= Exercise aim =
Would you write out the whole listing below exactly as given?

= Study material =
= = = = =

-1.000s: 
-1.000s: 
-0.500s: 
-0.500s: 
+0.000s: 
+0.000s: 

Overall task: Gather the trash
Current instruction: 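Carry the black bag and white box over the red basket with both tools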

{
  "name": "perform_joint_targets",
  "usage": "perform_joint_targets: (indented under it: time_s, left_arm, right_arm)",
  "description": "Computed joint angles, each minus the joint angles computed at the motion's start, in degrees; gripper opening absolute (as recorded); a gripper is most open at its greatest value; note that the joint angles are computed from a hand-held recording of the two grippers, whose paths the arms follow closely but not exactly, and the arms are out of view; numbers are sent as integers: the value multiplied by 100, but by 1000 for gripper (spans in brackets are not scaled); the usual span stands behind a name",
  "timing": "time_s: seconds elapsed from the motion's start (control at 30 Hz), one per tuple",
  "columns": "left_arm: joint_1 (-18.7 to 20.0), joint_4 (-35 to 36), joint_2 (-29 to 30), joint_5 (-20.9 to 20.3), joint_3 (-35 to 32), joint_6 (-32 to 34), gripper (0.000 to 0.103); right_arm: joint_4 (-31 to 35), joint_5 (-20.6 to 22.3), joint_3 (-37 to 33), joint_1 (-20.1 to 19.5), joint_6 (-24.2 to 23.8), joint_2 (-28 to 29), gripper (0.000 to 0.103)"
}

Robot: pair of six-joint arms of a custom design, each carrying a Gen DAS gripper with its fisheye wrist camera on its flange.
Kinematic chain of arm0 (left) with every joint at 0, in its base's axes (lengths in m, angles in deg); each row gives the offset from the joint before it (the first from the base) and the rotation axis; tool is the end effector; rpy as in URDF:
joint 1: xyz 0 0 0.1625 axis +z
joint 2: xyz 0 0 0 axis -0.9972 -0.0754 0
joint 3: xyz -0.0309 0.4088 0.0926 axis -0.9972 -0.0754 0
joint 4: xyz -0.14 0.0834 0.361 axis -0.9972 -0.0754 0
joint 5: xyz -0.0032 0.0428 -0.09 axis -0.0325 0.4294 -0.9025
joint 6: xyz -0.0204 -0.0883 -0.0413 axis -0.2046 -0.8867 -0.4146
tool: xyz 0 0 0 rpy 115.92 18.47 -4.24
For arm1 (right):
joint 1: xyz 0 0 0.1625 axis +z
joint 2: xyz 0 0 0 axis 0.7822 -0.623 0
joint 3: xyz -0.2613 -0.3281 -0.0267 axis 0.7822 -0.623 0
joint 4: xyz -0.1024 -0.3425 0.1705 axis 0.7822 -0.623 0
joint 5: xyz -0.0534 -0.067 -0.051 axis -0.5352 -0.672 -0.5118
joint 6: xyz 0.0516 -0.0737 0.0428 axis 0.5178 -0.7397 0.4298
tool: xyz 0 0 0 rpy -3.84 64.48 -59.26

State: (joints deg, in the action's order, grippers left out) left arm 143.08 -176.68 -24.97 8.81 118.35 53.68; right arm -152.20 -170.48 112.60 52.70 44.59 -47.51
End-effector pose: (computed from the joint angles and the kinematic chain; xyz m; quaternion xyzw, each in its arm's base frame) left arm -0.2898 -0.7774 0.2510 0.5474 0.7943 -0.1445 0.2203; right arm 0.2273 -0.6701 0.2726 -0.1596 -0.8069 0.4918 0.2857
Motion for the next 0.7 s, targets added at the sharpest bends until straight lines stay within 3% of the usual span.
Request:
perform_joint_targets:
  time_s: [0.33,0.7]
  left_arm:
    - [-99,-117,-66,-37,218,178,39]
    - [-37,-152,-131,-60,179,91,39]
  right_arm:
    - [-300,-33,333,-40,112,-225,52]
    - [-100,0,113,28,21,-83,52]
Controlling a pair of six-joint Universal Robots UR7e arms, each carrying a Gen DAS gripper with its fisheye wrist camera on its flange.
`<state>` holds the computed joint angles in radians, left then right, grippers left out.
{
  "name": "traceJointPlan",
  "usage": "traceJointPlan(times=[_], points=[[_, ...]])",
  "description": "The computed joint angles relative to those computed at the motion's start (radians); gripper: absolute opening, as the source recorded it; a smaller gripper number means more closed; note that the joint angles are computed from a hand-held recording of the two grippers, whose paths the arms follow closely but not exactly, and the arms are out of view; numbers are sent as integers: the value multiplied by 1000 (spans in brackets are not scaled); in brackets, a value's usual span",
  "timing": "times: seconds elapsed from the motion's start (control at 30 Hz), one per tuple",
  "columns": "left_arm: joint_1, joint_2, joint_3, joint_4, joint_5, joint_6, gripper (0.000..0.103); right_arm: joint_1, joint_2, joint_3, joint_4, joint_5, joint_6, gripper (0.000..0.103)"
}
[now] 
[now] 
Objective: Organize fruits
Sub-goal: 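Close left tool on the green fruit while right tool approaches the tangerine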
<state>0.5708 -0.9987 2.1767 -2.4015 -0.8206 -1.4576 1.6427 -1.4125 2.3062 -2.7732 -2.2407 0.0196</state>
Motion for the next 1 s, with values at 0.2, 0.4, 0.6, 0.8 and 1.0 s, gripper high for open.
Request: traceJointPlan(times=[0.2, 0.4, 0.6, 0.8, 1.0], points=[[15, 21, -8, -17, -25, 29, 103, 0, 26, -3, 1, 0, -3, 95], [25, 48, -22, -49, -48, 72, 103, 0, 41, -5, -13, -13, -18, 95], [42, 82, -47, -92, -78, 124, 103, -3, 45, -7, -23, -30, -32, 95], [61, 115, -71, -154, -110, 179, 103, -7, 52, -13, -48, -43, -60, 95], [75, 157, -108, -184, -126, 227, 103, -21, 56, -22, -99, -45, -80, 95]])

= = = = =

= Task answer =
-1.000s: 
-1.000s: 
-0.500s: 
-0.500s: 
+0.000s: 
+0.000s: 

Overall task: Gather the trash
Current instruction: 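Carry the black bag and white box over the red basket with both tools
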
{
  "name": "perform_joint_targets",
  "usage": "perform_joint_targets: (indented under it: time_s, left_arm, right_arm)",
  "description": "Computed joint angles, each minus the joint angles computed at the motion's start, in degrees; gripper opening absolute (as recorded); a gripper is most open at its greatest value; note that the joint angles are computed from a hand-held recording of the two grippers, whose paths the arms follow closely but not exactly, and the arms are out of view; numbers are sent as integers: the value multiplied by 100, but by 1000 for gripper (spans in brackets are not scaled); the usual span stands behind a name",
  "timing": "time_s: seconds elapsed from the motion's start (control at 30 Hz), one per tuple",
  "columns": "left_arm: joint_1 (-18.7 to 20.0), joint_4 (-35 to 36), joint_2 (-29 to 30), joint_5 (-20.9 to 20.3), joint_3 (-35 to 32), joint_6 (-32 to 34), gripper (0.000 to 0.103); right_arm: joint_4 (-31 to 35), joint_5 (-20.6 to 22.3), joint_3 (-37 to 33), joint_1 (-20.1 to 19.5), joint_6 (-24.2 to 23.8), joint_2 (-28 to 29), gripper (0.000 to 0.103)"
}

Robot: pair of six-joint arms of a custom design, each carrying a Gen DAS gripper with its fisheye wrist camera on its flange.
Kinematic chain of arm0 (left) with every joint at 0, in its base's axes (lengths in m, angles in deg); each row gives the offset from the joint before it (the first from the base) and the rotation axis; tool is the end effector; rpy as in URDF:
joint 1: xyz 0 0 0.1625 axis +z
joint 2: xyz 0 0 0 axis -0.9972 -0.0754 0
joint 3: xyz -0.0309 0.4088 0.0926 axis -0.9972 -0.0754 0
joint 4: xyz -0.14 0.0834 0.361 axis -0.9972 -0.0754 0
joint 5: xyz -0.0032 0.0428 -0.09 axis -0.0325 0.4294 -0.9025
joint 6: xyz -0.0204 -0.0883 -0.0413 axis -0.2046 -0.8867 -0.4146
tool: xyz 0 0 0 rpy 115.92 18.47 -4.24
For arm1 (right):
joint 1: xyz 0 0 0.1625 axis +z
joint 2: xyz 0 0 0 axis 0.7822 -0.623 0
joint 3: xyz -0.2613 -0.3281 -0.0267 axis 0.7822 -0.623 0
joint 4: xyz -0.1024 -0.3425 0.1705 axis 0.7822 -0.623 0
joint 5: xyz -0.0534 -0.067 -0.051 axis -0.5352 -0.672 -0.5118
joint 6: xyz 0.0516 -0.0737 0.0428 axis 0.5178 -0.7397 0.4298
tool: xyz 0 0 0 rpy -3.84 64.48 -59.26

State: (joints deg, in the action's order, grippers left out) left arm 143.08 -176.68 -24.97 8.81 118.35 53.68; right arm -152.20 -170.48 112.60 52.70 44.59 -47.51
End-effector pose: (computed from the joint angles and the kinematic chain; xyz m; quaternion xyzw, each in its arm's base frame) left arm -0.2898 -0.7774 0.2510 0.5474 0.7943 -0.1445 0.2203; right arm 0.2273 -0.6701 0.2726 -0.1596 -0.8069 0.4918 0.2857
Motion for the next 0.7 s, targets added at the sharpest bends until straight lines stay within 3% of the usual span.
Request:
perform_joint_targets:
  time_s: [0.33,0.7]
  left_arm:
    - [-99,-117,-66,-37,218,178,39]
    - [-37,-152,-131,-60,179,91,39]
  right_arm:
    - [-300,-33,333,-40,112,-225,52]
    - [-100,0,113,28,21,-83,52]
Controlling a pair of six-joint Universal Robots UR7e arms, each carrying a Gen DAS gripper with its fisheye wrist camera on its flange.
`<state>` holds the computed joint angles in radians, left then right, grippers left out.
{
  "name": "traceJointPlan",
  "usage": "traceJointPlan(times=[_], points=[[_, ...]])",
  "description": "The computed joint angles relative to those computed at the motion's start (radians); gripper: absolute opening, as the source recorded it; a smaller gripper number means more closed; note that the joint angles are computed from a hand-held recording of the two grippers, whose paths the arms follow closely but not exactly, and the arms are out of view; numbers are sent as integers: the value multiplied by 1000 (spans in brackets are not scaled); in brackets, a value's usual span",
  "timing": "times: seconds elapsed from the motion's start (control at 30 Hz), one per tuple",
  "columns": "left_arm: joint_1, joint_2, joint_3, joint_4, joint_5, joint_6, gripper (0.000..0.103); right_arm: joint_1, joint_2, joint_3, joint_4, joint_5, joint_6, gripper (0.000..0.103)"
}
[now] 
[now] 
Objective: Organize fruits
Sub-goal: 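Close left tool on the green fruit while right tool approaches the tangerine
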<state>0.5708 -0.9987 2.1767 -2.4015 -0.8206 -1.4576 1.6427 -1.4125 2.3062 -2.7732 -2.2407 0.0196</state>
Motion for the next 1 s, with values at 0.2, 0.4, 0.6, 0.8 and 1.0 s, gripper high for open.
Request: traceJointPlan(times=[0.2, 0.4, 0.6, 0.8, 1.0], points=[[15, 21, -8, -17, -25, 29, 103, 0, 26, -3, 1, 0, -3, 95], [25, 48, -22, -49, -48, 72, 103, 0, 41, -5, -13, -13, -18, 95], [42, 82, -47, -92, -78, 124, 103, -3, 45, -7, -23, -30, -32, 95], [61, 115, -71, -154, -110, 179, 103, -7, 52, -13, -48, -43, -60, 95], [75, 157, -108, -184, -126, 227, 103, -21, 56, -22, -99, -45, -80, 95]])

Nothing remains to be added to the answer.